US military and civilian officials have identified 20 to 30 towns and cities in Iraq that must be pacified before nation-wide elections can be held in January, the New York Times reported on Friday.
Recent operations to stamp out unrest in Tal Afar, Samarra and the area south of Baghdad are the first signs of a new, six-pronged strategy for Iraq that has been approved at the highest levels of the Bush administration, the Times said.
Places specifically being looked at, according to unnamed administration officials, include Falluja, Ramadi and the northern Babil Province.
"What you have here is a new approach," a senior administration official said.
"We have to work Samarra. We have to work Ramadi. We've done our bit in Samarra. Now we're consolidating and cleaning up. We're doing kinetic strikes in Falluja."
Civilians involved in the process also told the Times that the new approach was formulated in part to counter criticism from President George W. Bush's Democratic challenger, Senator John Kerry, that the administration has no plan for Iraq.

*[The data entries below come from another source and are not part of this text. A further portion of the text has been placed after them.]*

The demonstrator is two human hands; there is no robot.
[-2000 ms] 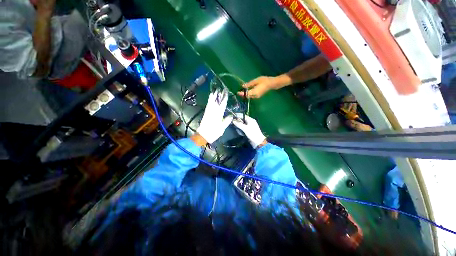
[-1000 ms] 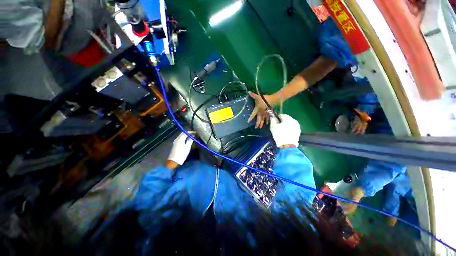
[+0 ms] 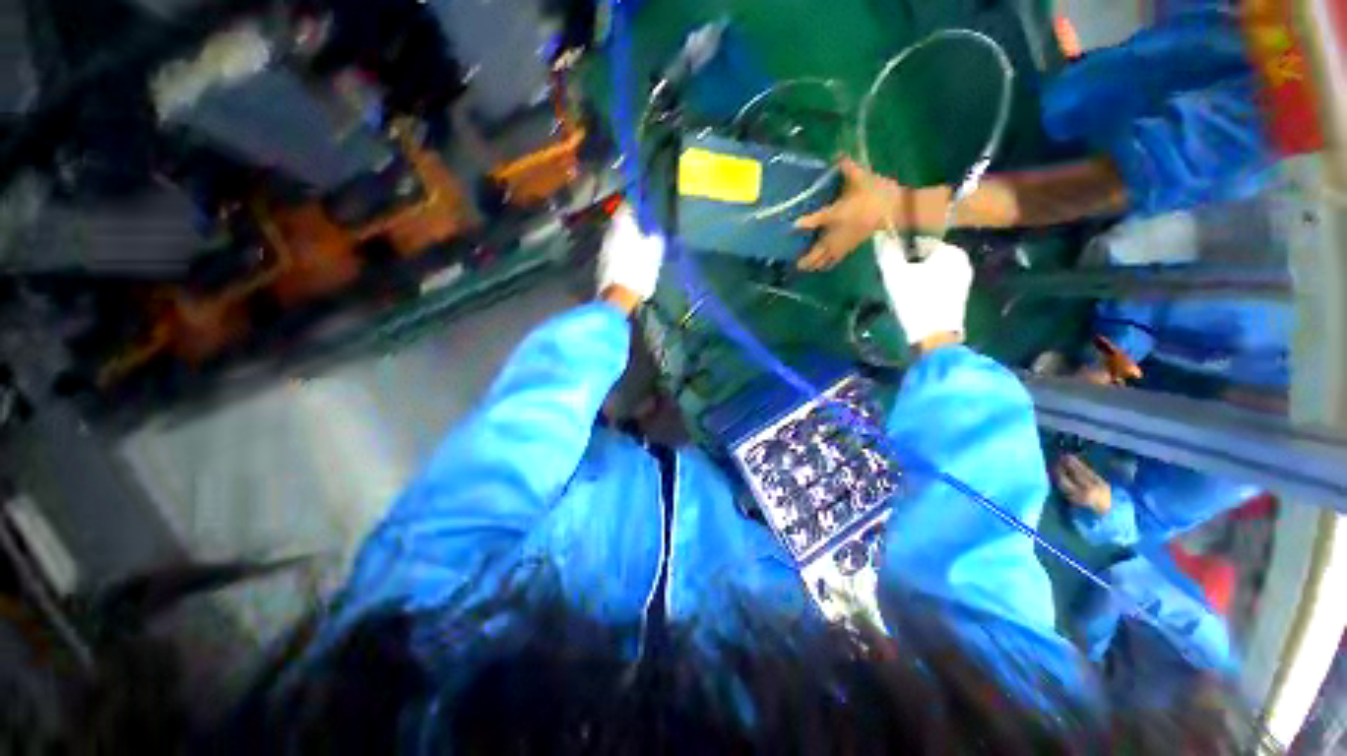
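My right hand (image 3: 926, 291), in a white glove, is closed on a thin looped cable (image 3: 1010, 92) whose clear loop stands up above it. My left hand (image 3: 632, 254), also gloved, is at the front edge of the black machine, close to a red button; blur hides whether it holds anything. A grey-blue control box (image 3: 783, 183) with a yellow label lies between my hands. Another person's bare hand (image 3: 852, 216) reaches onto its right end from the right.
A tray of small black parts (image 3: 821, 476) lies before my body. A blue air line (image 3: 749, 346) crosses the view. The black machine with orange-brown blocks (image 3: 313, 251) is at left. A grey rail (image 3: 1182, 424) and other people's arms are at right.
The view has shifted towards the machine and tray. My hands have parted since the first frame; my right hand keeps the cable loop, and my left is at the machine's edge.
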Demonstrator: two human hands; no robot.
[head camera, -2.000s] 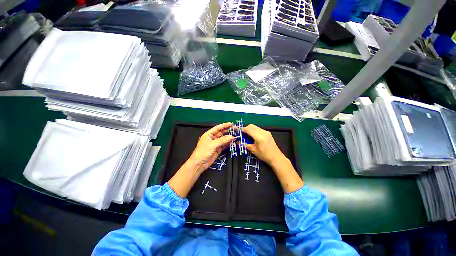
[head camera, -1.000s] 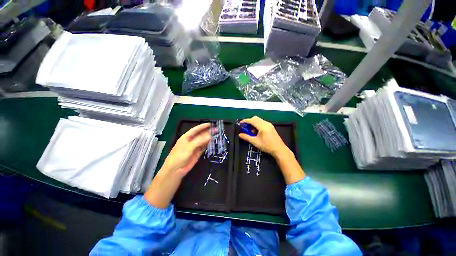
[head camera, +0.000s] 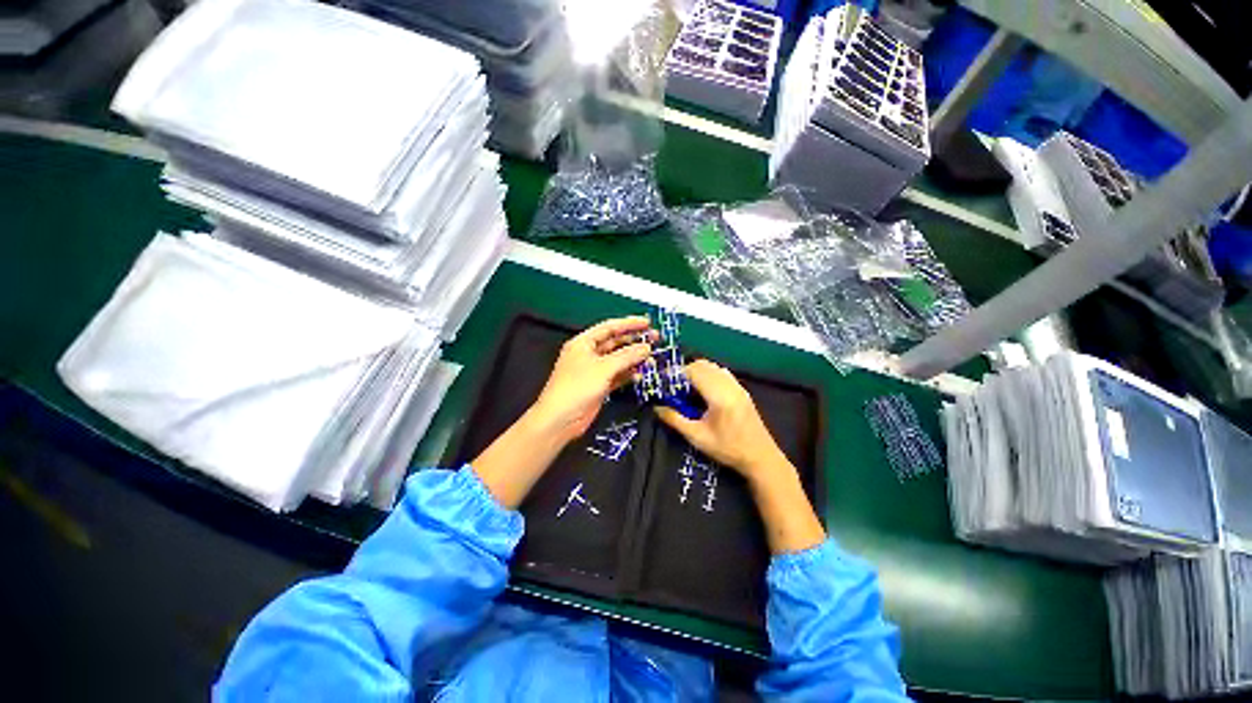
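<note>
My left hand holds a ladder-like runner with parts between thumb and fingers, above the dark tray. My right hand is beside it, closed around a small blue-handled cutter, mostly hidden by the fingers, touching or very near the runner's lower end. Another runner lies in the tray's right half below my right hand. Thin pale offcuts lie in the left half, with a separate T-shaped bit nearer me.
White wrapped stacks stand left. Spare runners lie right of the tray, beside stacked grey panels. Beyond the pale rail are a bag of small parts, flat plastic bags and compartment trays. A grey post slants at right.
Compared with one second ago, my left hand has brought the runner back to the tray's centre, against my right hand with the cutter. The whole view has tilted.
</note>
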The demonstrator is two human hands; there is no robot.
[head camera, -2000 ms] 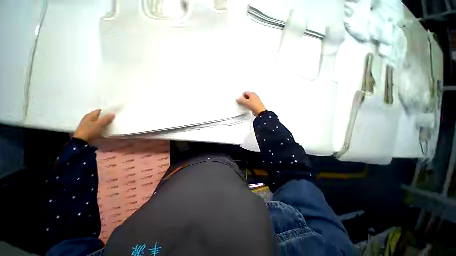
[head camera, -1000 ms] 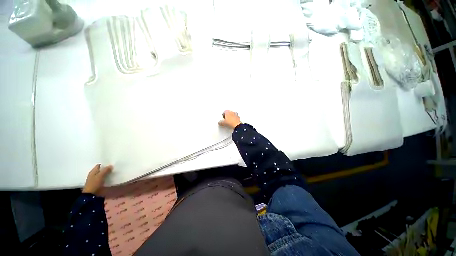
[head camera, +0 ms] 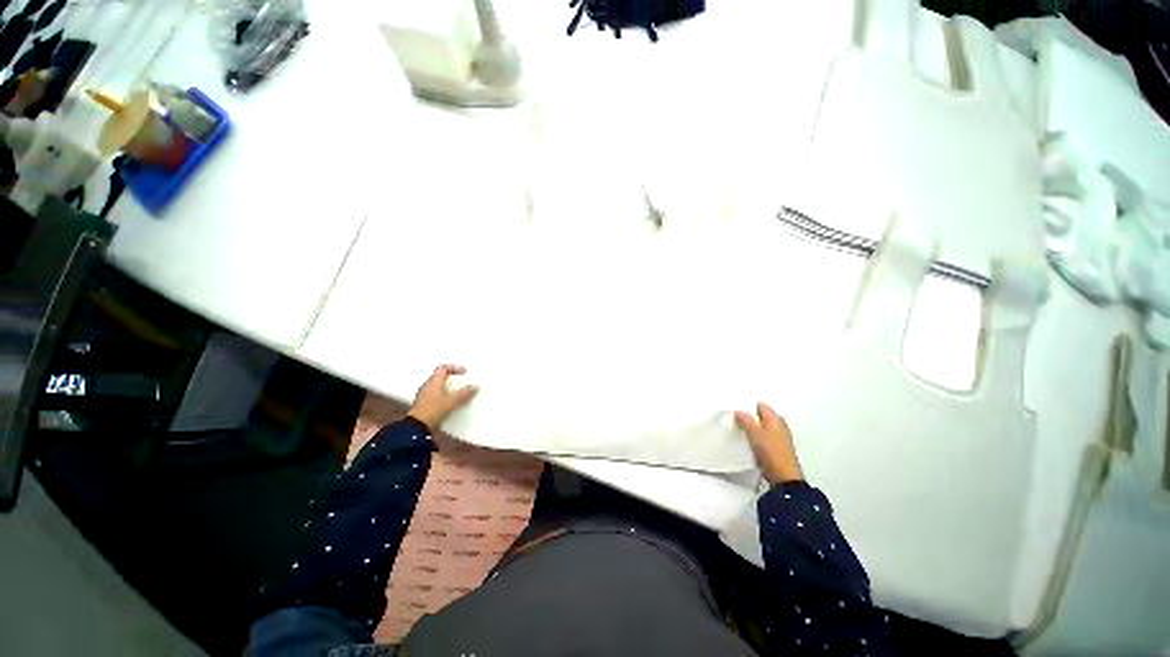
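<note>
An off-white vest piece (head camera: 616, 372) lies on the white worktable in front of me, its hem towards me; glare hides most of its outline. My left hand (head camera: 441, 395) grips its near left corner at the table edge. My right hand (head camera: 767, 443) grips the near right corner, which is lifted a little and bent, with a pale layer showing under it. To the right lies a stack of vest pieces (head camera: 924, 488) with two straps and a U-shaped opening, the straps pointing away.
A whitish spouted container (head camera: 449, 58) and a black bundle (head camera: 638, 10) stand at the far side. A blue tray (head camera: 193, 173) with a cup is at the far left, near a clear plastic bag (head camera: 261, 39). A pink patterned sheet (head camera: 468, 513) hangs below the table edge. Pale crumpled fabric (head camera: 1116, 218) lies far right.
The view has turned left, bringing the blue tray and container in. The layered hem between my hands now shows as a single lifted edge. Both hands remain at the near edge.
</note>
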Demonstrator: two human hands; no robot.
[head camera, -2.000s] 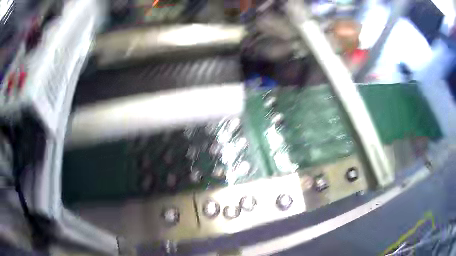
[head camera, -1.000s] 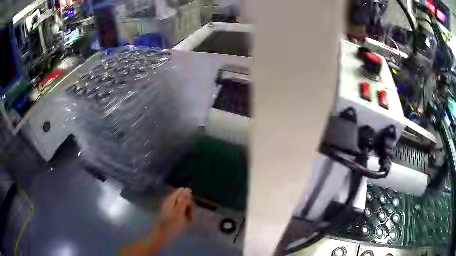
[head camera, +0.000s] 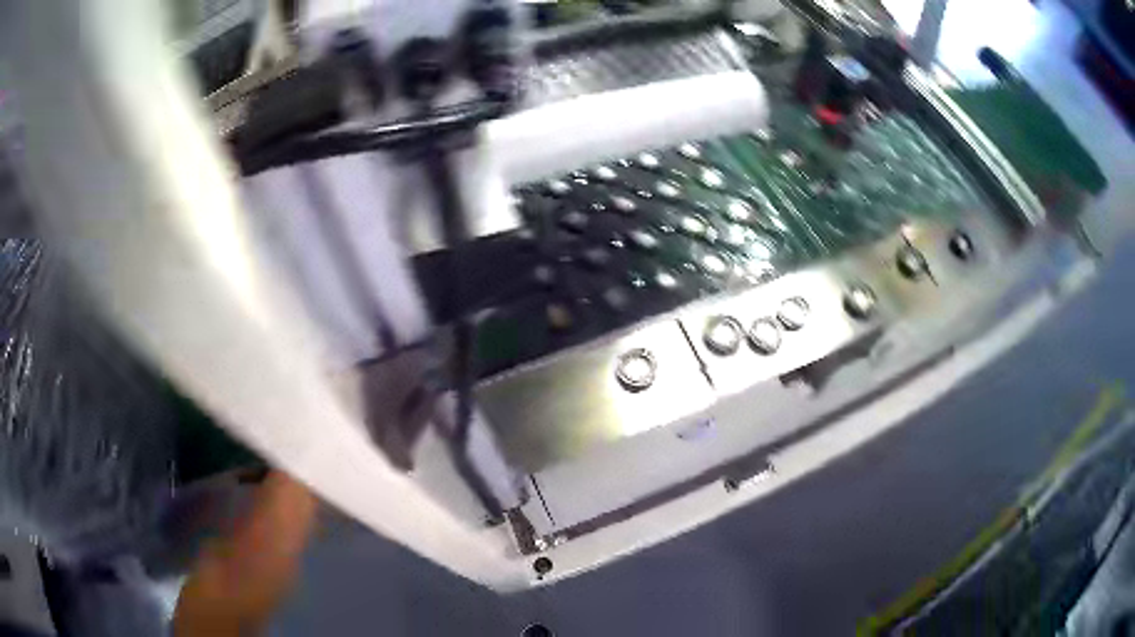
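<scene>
A hand, apparently my left hand (head camera: 255, 548), is blurred and cut off at the lower left, beside a white machine post. Its fingers and grip cannot be made out. Glittering clear plastic (head camera: 31, 361), like stacked trays, shows blurred at the left edge near it. My right hand is not in view. Several round black-and-silver parts (head camera: 637, 368) lie on a metal ledge. Behind the ledge, a clear tray (head camera: 660, 224) with rows of round parts lies on the green belt.
The white post (head camera: 187, 274) curves down the left side. Black cables (head camera: 454, 286) hang beside it. A white roller-like bar (head camera: 635, 118) crosses behind the tray. A pale rail (head camera: 977, 143) runs at the right. Grey floor (head camera: 797, 548) with a yellow line lies below.
The view has swung right from the clear tray stack, which is now at the left edge. The hand sits further left and is more blurred. The ledge and its parts are centred again.
</scene>
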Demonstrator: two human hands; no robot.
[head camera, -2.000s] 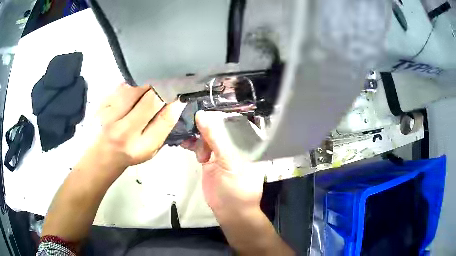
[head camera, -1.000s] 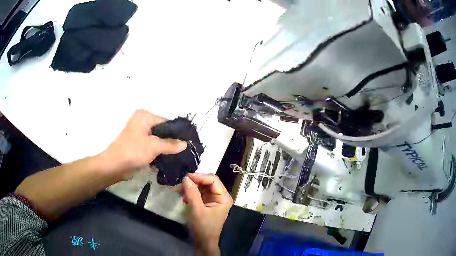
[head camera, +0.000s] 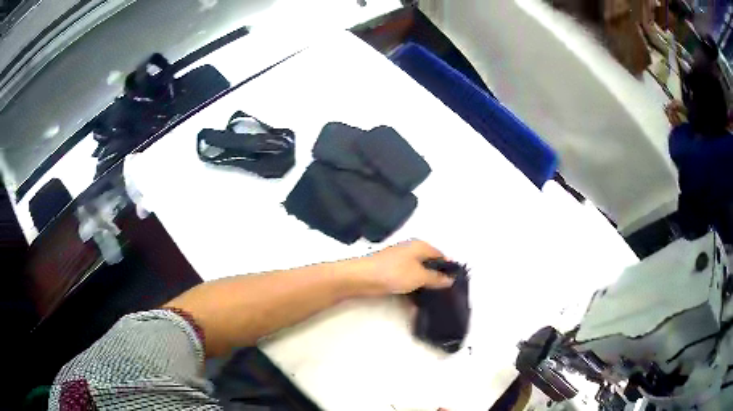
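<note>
My left hand (head camera: 406, 269) holds a small black pouch body (head camera: 444, 309) by its upper edge, at or just over the white table (head camera: 514, 265). The pouch is slightly blurred. Several flat black rounded panels (head camera: 362, 181) lie overlapping beyond my hand. A black looped piece (head camera: 247, 146) with shiny edges lies to their left. My right hand is not clearly in view; only a tiny skin-toned spot may show at the bottom edge.
The sewing machine (head camera: 659, 309) stands at the lower right, its dark arm end (head camera: 546, 361) over the table. A blue bin (head camera: 482, 112) lies along the far edge. More black pieces (head camera: 137, 112) lie on another table at upper left. A person in blue (head camera: 703, 172) is at upper right.
The view has swung left and up, away from the machine. My left hand still holds the pouch, now away from the machine. My right hand has let go and left the view.
</note>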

According to the newspaper, for each of the cities identified as guerrilla strongholds or vulnerable to falling into insurgent hands, a set of measurements was created to track whether the rebels' grip was being loosened by initiatives of the new Iraqi government.
Part of the criteria includes the numbers of Iraqi security personnel on patrol, voter registration, economic development and health care.
For each city, a timeline was established for military action to establish Iraqi local control if purely political steps by the central government proved insufficient.